:: Goal of the exercise ::
Would you please give every entry again exactly, without the pictures?

:: Data for analysis ::
● ● ● ● ●
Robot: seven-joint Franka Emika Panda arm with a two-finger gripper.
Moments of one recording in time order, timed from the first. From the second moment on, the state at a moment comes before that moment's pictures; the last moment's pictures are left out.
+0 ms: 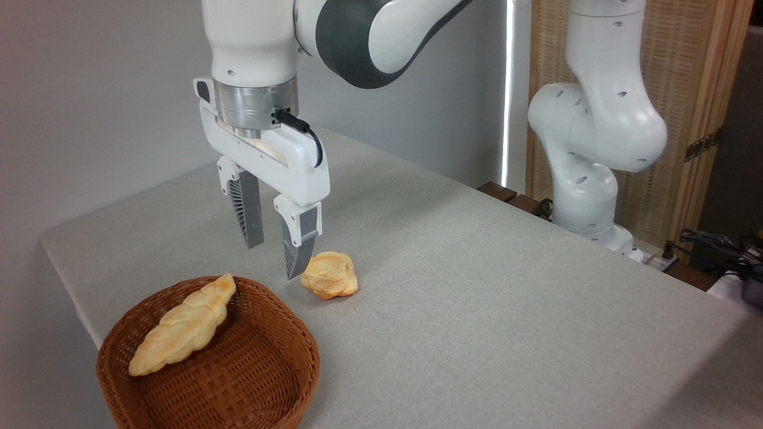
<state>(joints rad) -0.14 -0.01 0.05 -1.85 -0.12 1.96 0.62</state>
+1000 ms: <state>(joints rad) -0.14 0.01 0.04 -1.85 -0.15 1.98 0.62</state>
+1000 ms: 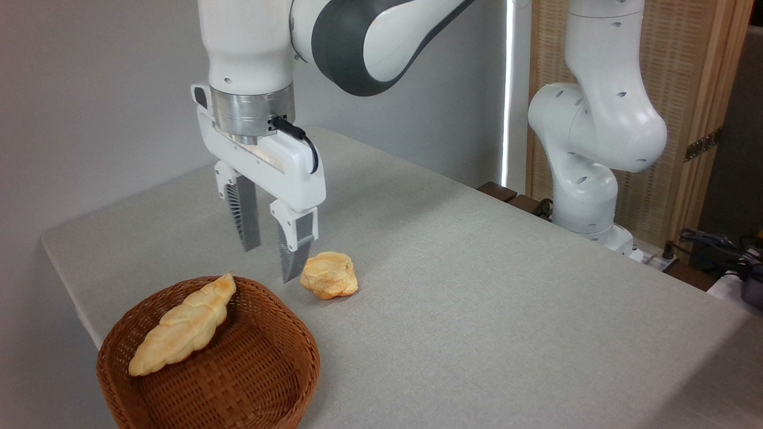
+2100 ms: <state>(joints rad) -0.15 0.24 -0.03 -1.85 -0.27 2.46 0.61</state>
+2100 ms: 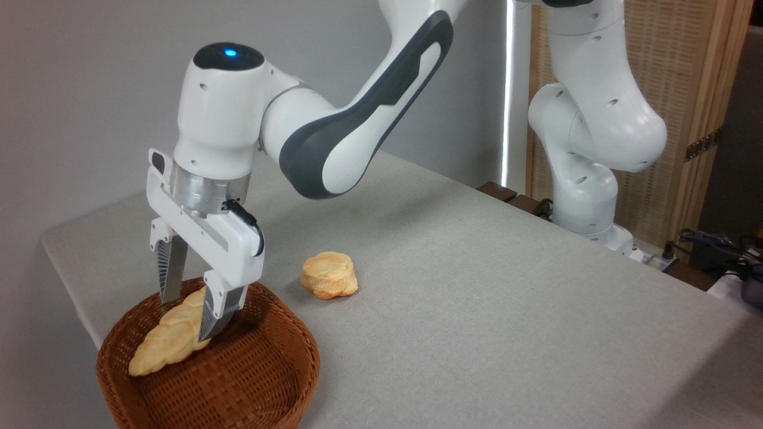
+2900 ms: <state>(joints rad) -0.15 0.29 -0.07 -1.85 -0.17 2.53 0.59</state>
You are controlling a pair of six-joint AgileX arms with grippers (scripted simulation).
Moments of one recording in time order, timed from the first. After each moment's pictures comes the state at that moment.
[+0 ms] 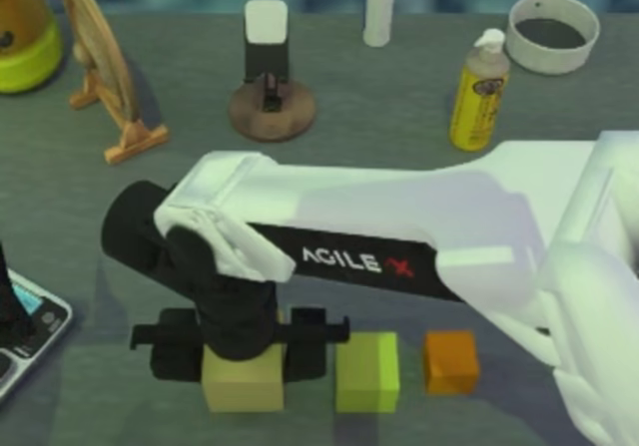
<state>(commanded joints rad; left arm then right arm) 0.02 0.00 0.00 0.00 0.00 0.00 1.03 2.38 1.88 -1.07 0.01 1.04</state>
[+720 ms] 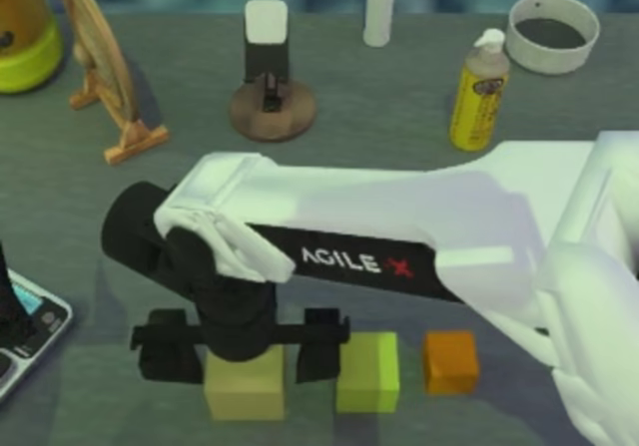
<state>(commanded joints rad) 0.02 0.00 0.00 0.00 0.00 0.00 1.03 2.38 1.88 -1.07 0.01 1.04</state>
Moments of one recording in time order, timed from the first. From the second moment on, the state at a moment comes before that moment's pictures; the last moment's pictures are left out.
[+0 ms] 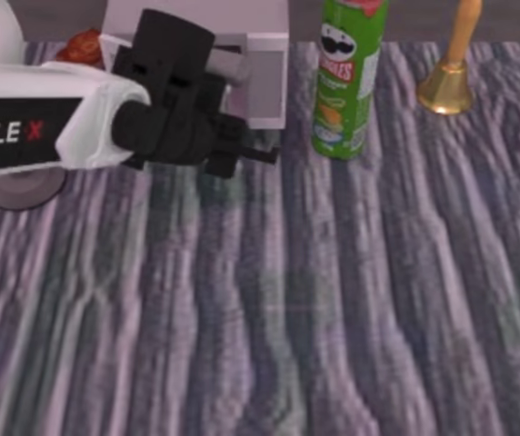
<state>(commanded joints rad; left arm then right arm) -0.48 1.91 1.23 -0.17 -0.03 -0.08 0.00 0.00 0.00 0.00 0.00 0.00</state>
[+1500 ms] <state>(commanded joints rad) -0.47 1.90 1.22 -0.17 -0.01 -0.05 0.00 0.00 0.00 0.00 0.00 0.00</state>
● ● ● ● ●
:: Exercise result ::
Robot: seven-joint Franka Emika Panda arm with a two-finger gripper.
Moments of one recording in time order, timed from the first. From the second moment on, the state at a moment comes before that moment's pictures; the last moment's pictures are left out.
+0 ms: 
<state>(joints rad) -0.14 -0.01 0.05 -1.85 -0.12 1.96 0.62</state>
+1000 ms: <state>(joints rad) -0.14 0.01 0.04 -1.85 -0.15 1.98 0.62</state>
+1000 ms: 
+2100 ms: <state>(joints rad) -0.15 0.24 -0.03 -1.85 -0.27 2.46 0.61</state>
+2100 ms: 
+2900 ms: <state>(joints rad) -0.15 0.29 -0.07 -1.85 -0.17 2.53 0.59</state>
You are controlling a pair of six-joint AgileX arms with grippers (scripted simulation).
Moments of one recording in time order, timed from the first. After each moment's pictures comes the state at that moment.
[+0 ms] 
<state>(commanded joints rad; left arm then right arm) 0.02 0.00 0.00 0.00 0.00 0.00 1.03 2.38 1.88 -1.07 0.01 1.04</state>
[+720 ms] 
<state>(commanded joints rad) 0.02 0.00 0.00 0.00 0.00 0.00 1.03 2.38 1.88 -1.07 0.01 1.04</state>
Moments of one recording in time order, timed from the first. From the second moment on, the state at a moment comes before that moment's pictures; the last moment's pictures are left out.
[+0 ms] 
<state>(commanded joints rad; left arm then right arm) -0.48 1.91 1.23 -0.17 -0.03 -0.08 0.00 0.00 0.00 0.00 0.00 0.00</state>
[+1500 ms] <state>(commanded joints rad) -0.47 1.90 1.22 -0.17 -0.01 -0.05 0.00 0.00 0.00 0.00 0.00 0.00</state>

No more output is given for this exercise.